Reproduce every line of the listing as written, apart from the pictures.

● INPUT DATA:

┏━━

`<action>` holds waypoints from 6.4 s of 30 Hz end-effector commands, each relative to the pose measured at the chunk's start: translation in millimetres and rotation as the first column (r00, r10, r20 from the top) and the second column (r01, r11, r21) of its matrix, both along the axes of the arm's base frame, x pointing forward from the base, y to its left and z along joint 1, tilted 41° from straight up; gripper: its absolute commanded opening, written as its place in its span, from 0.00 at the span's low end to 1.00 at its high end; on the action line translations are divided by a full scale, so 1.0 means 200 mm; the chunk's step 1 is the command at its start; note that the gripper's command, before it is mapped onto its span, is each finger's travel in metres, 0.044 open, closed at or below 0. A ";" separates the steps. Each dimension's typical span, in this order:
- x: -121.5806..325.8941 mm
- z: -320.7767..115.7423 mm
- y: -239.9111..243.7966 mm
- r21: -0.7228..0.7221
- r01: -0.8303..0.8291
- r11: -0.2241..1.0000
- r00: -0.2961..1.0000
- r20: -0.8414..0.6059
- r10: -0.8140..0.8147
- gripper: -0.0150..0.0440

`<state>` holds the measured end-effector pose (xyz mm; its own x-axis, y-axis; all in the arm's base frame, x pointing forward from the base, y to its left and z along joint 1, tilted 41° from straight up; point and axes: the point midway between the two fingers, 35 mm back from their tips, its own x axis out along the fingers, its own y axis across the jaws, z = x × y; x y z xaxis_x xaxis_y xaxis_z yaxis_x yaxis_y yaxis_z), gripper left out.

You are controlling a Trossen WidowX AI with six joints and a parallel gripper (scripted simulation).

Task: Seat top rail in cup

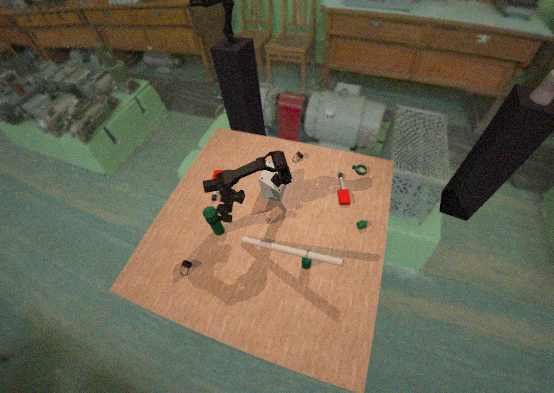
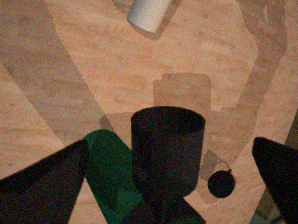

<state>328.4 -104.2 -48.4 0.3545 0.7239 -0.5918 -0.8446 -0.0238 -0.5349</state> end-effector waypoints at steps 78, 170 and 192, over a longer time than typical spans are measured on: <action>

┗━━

● TASK RESULT:
`<action>` holds waypoints from 6.4 s of 30 Hz end-effector commands, each relative to the pose measured at the chunk's start: translation in millimetres and rotation as the first column (r00, r10, r20 from the top) and the second column (r01, r11, r21) of its matrix, both along the axes of the arm's base frame, x pointing forward from the base, y to its left and z along joint 1, tilted 41° from straight up; gripper: its absolute commanded opening, written as its place in its span, from 0.00 at the span's low end to 1.00 at its high end; on the action line translations are divided by a full scale, so 1.0 means 200 mm; the chunk's step 1 is the command at its start; note that the gripper's command, before it is mapped onto its span, is each finger's travel in metres, 0.044 open, closed at or below 0. A ";" separates the steps. Each dimension's typical span, in this order:
- x: -121.5806..325.8941 mm
- z: -320.7767..115.7423 mm
- y: -239.9111..243.7966 mm
- r21: -0.7228..0.7221
- r01: -0.8303..0.8291
- r11: -0.2241..1.0000
- r00: -0.2961..1.0000
- r20: -0.8414..0.6059
- r10: -0.8140..0.8147
- gripper: -0.0150..0.0440

`<state>` holds the measured end-effector pose (xyz mm; its own x-axis, y-axis; all in the arm's base frame, x pointing forward from the base, y to its left and z along joint 1, tilted 41° from straight up; point and axes: the point midway between the two fingers, 35 mm back from their tips, its own x axis out along the fingers, its own y axis across the jaws, z = x × y; x y z xaxis_x xaxis_y xaxis_z yaxis_x yaxis_y yaxis_z), gripper left out.

You are controlling a Trossen WidowX AI with six joints and a parallel gripper (scripted simulation).

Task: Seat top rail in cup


<state>328.4 -104.2 -48.4 0.3545 0.7239 -0.5918 -0.8446 -0.0238 -0.5349</state> end-effector waypoints at steps 78, 170 and 192, over a longer time than typical spans are measured on: <action>

The exercise asks for nothing further.